- Theatrical release poster
- Directed by: Naresh Sampath
- Written by: Karundhel Rajesh
- Produced by: S. Mohan
- Starring: Arav Ashima Narwal
- Cinematography: S. R. Sathish Kumar
- Edited by: Gopi Krishna
- Music by: Simon K. King
- Production company: Surabi Films
- Release date: 31 January 2025;
- Running time: 118 minutes
- Country: India
- Language: Tamil

= Rajabheema =

Rajabheema (or Raja Bheema) is a 2025 Indian Tamil language action thriller film directed by Naresh Sampath on his directorial debut with dialogues written by Karundhel Rajesh. The storyline of the film is based on the connection between a man and elephant. The film stars Arav and Ashima Narwal in the lead roles. The music for the film is composed by Simon K. King with lyrics penned by Madhan Karky. The film is produced by S. Mohan under the production banner Surbhi Films.

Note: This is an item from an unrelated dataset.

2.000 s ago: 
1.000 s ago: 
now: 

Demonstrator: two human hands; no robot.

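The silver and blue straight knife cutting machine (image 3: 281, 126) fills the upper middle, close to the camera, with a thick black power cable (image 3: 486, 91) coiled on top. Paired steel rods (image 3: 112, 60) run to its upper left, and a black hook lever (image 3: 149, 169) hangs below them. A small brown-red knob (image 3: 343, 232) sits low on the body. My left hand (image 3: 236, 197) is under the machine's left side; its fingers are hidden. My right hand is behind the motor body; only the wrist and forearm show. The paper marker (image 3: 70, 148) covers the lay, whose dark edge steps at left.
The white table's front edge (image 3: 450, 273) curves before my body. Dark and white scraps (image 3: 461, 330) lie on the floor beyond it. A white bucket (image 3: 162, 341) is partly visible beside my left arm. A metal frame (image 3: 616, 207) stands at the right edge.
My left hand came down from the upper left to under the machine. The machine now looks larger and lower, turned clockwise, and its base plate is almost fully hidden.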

The film was released on 31 January 2025 after having been delayed for over 8 years.

== Production ==
The film was announced by Naresh Sampath on his directorial debut in early 2018 and revealed that Arav would play the lead role for the first time in his career after taking part in Bigg Boss Tamil 1 (2017). It was also reported that Arav made his film debut as playback singer through this film as he voiced for one song. Ashima Narwal was approached to play the female lead in the film while she was poised to make her Tamil film debut Kolaigaran (2019).

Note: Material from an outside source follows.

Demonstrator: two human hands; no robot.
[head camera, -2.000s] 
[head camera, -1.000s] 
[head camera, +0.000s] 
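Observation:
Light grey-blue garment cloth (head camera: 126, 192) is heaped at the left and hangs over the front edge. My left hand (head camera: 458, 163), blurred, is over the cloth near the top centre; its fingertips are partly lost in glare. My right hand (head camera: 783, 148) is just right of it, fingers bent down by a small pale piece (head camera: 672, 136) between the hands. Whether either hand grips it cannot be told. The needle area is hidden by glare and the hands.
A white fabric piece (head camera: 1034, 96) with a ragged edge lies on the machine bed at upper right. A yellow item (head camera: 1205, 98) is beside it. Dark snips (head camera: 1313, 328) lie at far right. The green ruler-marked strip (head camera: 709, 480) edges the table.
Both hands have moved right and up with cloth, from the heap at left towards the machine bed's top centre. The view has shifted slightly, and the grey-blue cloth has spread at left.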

The first schedule of the shooting procedure commenced and progressed in Pallakad. The second schedule of the film went on floors in around December 2018 in Pollachi and the final schedule of the film took place in Coimbatore during January 2019. Oviya, who is known for her speculations as Arav's girlfriend, also appeared in a cameo appearance and is set to feature in an item song. The shooting of the Luthu song featuring Oviya took place in around January 2019.

==Music==
The music was composed by Simon.K.King.

Track listing
| No. | Title | Singer(s) | Length |
|---|---|---|---|
| 1. | "Beeman" | Simon.K.King, Anthony dasan, Keerthana | 03:22 |
| 2. | "Ganesaa" | Simon.K.King, Chinnaponnu,Gowri Lakshmi | 03:13 |
| 3. | "Raani varra" | Simon.K.King,G.Vignesh | 04:31 |
| 4. | "Thooya" | Simon.K.King, Karthik, Keerthana | 04:26 |

== Release ==
Rajabheema was released in theatres on 31 January 2025.

== Reception ==
===Critical Response===

Abhinav Subramanian of The Times of India wrote rated the film two-and-a-half out of five stars and wrote, "Rajabheema stands as a sincere but routine wildlife drama. It successfully stokes empathy for its pachyderm players, keeping its feet firmly on the ground rather than attempting to soar". A writer from News Today wrote, "The movie stays grounded in its primary theme, offering a coherent and engaging narrative from start to finish".